WORK TO BE COMPLETED => The records that follow are to be given again exactly.

[Start of section]

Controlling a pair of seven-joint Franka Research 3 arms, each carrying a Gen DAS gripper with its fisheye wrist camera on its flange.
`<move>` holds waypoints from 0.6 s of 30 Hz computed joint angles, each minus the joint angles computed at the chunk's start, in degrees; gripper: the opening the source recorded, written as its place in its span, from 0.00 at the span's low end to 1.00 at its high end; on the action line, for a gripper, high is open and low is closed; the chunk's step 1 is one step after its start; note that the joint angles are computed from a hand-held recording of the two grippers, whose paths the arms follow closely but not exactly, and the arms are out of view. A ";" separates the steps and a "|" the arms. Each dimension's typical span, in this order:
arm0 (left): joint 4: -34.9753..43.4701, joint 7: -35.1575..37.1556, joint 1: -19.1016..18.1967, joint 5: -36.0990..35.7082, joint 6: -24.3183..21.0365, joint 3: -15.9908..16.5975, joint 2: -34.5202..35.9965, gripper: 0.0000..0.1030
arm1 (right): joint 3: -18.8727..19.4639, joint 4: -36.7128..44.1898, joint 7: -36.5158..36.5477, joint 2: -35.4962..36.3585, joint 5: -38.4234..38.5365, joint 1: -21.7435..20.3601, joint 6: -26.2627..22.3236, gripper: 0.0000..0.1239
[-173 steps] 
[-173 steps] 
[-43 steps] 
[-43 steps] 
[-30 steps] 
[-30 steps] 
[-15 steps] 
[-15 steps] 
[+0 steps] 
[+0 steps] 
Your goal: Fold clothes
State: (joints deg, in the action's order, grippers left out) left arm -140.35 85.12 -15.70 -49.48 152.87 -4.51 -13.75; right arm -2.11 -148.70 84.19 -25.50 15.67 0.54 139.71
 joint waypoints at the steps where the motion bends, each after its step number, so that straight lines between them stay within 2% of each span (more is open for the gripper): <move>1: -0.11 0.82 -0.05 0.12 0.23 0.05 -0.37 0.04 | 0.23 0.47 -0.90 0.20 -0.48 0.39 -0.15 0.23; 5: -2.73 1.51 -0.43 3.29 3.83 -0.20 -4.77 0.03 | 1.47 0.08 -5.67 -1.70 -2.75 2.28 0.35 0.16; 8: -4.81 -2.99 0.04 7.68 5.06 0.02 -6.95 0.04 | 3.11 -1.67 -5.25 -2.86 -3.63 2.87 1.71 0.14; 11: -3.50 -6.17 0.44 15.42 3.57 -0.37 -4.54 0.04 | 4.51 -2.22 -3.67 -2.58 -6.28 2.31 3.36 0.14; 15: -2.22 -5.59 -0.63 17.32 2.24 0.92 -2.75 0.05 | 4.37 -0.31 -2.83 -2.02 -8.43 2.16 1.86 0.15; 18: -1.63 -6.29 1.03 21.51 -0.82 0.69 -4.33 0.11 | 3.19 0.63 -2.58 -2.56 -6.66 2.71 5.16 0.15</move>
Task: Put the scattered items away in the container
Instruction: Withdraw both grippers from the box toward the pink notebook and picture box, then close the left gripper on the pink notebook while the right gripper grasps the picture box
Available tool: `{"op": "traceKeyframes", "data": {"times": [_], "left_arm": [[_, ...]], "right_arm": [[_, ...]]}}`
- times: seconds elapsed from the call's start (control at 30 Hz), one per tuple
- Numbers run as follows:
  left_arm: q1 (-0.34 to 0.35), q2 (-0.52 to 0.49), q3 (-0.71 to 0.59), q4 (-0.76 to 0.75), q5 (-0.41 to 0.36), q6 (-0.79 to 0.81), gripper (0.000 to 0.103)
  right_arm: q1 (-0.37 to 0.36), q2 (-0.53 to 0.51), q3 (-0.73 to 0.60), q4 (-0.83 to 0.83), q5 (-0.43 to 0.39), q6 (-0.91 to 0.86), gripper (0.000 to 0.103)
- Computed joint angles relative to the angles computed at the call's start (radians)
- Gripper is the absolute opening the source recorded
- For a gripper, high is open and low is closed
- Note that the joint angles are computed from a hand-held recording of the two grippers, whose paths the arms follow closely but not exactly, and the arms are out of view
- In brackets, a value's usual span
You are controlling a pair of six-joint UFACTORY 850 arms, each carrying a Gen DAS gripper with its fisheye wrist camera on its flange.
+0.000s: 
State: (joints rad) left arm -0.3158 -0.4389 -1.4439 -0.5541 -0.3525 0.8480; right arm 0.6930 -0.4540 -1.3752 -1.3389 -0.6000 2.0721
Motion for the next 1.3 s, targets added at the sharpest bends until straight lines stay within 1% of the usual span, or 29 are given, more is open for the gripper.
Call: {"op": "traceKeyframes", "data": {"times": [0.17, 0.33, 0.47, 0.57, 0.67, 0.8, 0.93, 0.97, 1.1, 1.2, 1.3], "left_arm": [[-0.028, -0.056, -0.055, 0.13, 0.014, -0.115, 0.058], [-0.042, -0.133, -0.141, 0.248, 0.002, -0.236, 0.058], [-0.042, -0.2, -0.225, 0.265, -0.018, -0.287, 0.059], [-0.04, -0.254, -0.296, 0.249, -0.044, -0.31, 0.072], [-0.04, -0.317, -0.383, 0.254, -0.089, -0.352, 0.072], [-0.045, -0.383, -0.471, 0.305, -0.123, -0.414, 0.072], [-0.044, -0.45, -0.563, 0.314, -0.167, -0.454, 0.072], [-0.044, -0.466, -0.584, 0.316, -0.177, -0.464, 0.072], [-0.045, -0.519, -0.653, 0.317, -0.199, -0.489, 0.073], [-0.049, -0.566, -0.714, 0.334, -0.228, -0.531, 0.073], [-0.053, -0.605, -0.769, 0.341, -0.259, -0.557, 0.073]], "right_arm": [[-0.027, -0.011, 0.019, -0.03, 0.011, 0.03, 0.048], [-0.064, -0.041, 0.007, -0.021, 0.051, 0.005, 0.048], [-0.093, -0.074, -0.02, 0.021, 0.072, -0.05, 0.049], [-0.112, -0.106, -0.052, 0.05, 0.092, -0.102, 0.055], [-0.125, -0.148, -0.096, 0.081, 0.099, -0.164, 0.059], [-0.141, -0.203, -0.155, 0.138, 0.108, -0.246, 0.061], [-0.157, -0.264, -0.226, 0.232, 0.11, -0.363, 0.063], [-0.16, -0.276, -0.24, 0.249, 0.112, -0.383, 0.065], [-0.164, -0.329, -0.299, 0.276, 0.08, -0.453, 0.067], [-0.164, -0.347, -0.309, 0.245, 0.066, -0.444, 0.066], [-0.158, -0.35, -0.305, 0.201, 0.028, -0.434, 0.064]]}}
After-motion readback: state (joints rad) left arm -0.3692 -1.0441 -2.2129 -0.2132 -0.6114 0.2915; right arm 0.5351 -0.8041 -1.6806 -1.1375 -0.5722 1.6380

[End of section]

SOLUTION TO THIS TASK =>
Controlling a pair of seven-joint Franka Research 3 arms, each carrying a Gen DAS gripper with its fisheye wrist camera on its flange.
`<move>` holds waypoints from 0.6 s of 30 Hz computed joint angles, each minus the joint angles computed at the chunk's start, in degrees; gripper: the opening the source recorded, written as its place in its span, from 0.00 at the span's low end to 1.00 at its high end; on the action line, for a gripper, high is open and low is closed; the chunk's step 1 is one step after its start; note that the joint angles are computed from a hand-held recording of the two grippers, whose paths the arms follow closely but not exactly, and the arms are out of view. A ";" separates the steps and a "|" the arms. Each dimension's typical span, in this order:
arm0 (left): joint 4: -34.9753..43.4701, joint 7: -35.1575..37.1556, joint 1: -19.1016..18.1967, joint 5: -36.0990..35.7082, joint 6: -24.3183..21.0365, joint 3: -15.9908..16.5975, joint 2: -34.5202..35.9965, gripper: 0.0000..0.1030
arm1 (right): joint 3: -18.8727..19.4639, joint 4: -36.7128..44.1898, joint 7: -36.5158..36.5477, joint 2: -35.4962..36.3585, joint 5: -38.4234..38.5365, joint 1: -21.7435..20.3601, joint 6: -26.2627..22.3236, gripper: 0.0000..0.1239
[-173 steps] 
[-173 steps] 
[-43 steps] 
[-43 steps] 
[-30 steps] 
[-30 steps] 
[-15 steps] 
[-15 steps] 
[+0 steps] 
[+0 steps] 
Your goal: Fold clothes
State: (joints deg, in the action's order, grippers left out) left arm -140.35 85.12 -15.70 -49.48 152.87 -4.51 -13.75; right arm -2.11 -148.70 84.19 -25.50 15.67 0.54 139.71
 joint waypoints at the steps where the motion bends, each after its step number, so that straight lines between them stay within 2% of each span (more is open for the gripper): <move>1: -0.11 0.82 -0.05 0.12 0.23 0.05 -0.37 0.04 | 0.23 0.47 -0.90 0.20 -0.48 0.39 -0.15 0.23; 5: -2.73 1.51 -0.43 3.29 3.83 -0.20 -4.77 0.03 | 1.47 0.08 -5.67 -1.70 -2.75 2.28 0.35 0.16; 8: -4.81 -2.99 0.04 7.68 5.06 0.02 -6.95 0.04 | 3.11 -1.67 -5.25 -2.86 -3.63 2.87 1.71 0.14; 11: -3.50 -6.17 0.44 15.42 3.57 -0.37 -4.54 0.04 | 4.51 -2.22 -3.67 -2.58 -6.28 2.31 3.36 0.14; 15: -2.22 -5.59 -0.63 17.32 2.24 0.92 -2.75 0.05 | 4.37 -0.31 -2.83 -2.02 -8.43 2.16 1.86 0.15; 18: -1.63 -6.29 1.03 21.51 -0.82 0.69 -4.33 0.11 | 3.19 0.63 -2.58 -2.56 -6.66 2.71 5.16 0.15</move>
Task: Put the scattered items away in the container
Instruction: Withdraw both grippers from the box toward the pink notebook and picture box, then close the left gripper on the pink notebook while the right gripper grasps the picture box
Available tool: `{"op": "traceKeyframes", "data": {"times": [_], "left_arm": [[_, ...]], "right_arm": [[_, ...]]}}`
- times: seconds elapsed from the call's start (control at 30 Hz), one per tuple
- Numbers run as follows:
  left_arm: q1 (-0.34 to 0.35), q2 (-0.52 to 0.49), q3 (-0.71 to 0.59), q4 (-0.76 to 0.75), q5 (-0.41 to 0.36), q6 (-0.79 to 0.81), gripper (0.000 to 0.103)
  right_arm: q1 (-0.37 to 0.36), q2 (-0.53 to 0.51), q3 (-0.73 to 0.60), q4 (-0.83 to 0.83), q5 (-0.43 to 0.39), q6 (-0.91 to 0.86), gripper (0.000 to 0.103)
- Computed joint angles relative to the angles computed at the call's start (radians)
- Gripper is the absolute opening the source recorded
- For a gripper, high is open and low is closed
- Note that the joint angles are computed from a hand-held recording of the two grippers, whose paths the arms follow closely but not exactly, and the arms are out of view
- In brackets, a value's usual span
You are controlling a pair of six-joint UFACTORY 850 arms, each carrying a Gen DAS gripper with its fisheye wrist camera on its flange.
+0.000s: 
State: (joints rad) left arm -0.3158 -0.4389 -1.4439 -0.5541 -0.3525 0.8480; right arm 0.6930 -0.4540 -1.3752 -1.3389 -0.6000 2.0721
Motion for the next 1.3 s, targets added at the sharpest bends until straight lines stay within 1% of the usual span, or 29 are given, more is open for the gripper.
Call: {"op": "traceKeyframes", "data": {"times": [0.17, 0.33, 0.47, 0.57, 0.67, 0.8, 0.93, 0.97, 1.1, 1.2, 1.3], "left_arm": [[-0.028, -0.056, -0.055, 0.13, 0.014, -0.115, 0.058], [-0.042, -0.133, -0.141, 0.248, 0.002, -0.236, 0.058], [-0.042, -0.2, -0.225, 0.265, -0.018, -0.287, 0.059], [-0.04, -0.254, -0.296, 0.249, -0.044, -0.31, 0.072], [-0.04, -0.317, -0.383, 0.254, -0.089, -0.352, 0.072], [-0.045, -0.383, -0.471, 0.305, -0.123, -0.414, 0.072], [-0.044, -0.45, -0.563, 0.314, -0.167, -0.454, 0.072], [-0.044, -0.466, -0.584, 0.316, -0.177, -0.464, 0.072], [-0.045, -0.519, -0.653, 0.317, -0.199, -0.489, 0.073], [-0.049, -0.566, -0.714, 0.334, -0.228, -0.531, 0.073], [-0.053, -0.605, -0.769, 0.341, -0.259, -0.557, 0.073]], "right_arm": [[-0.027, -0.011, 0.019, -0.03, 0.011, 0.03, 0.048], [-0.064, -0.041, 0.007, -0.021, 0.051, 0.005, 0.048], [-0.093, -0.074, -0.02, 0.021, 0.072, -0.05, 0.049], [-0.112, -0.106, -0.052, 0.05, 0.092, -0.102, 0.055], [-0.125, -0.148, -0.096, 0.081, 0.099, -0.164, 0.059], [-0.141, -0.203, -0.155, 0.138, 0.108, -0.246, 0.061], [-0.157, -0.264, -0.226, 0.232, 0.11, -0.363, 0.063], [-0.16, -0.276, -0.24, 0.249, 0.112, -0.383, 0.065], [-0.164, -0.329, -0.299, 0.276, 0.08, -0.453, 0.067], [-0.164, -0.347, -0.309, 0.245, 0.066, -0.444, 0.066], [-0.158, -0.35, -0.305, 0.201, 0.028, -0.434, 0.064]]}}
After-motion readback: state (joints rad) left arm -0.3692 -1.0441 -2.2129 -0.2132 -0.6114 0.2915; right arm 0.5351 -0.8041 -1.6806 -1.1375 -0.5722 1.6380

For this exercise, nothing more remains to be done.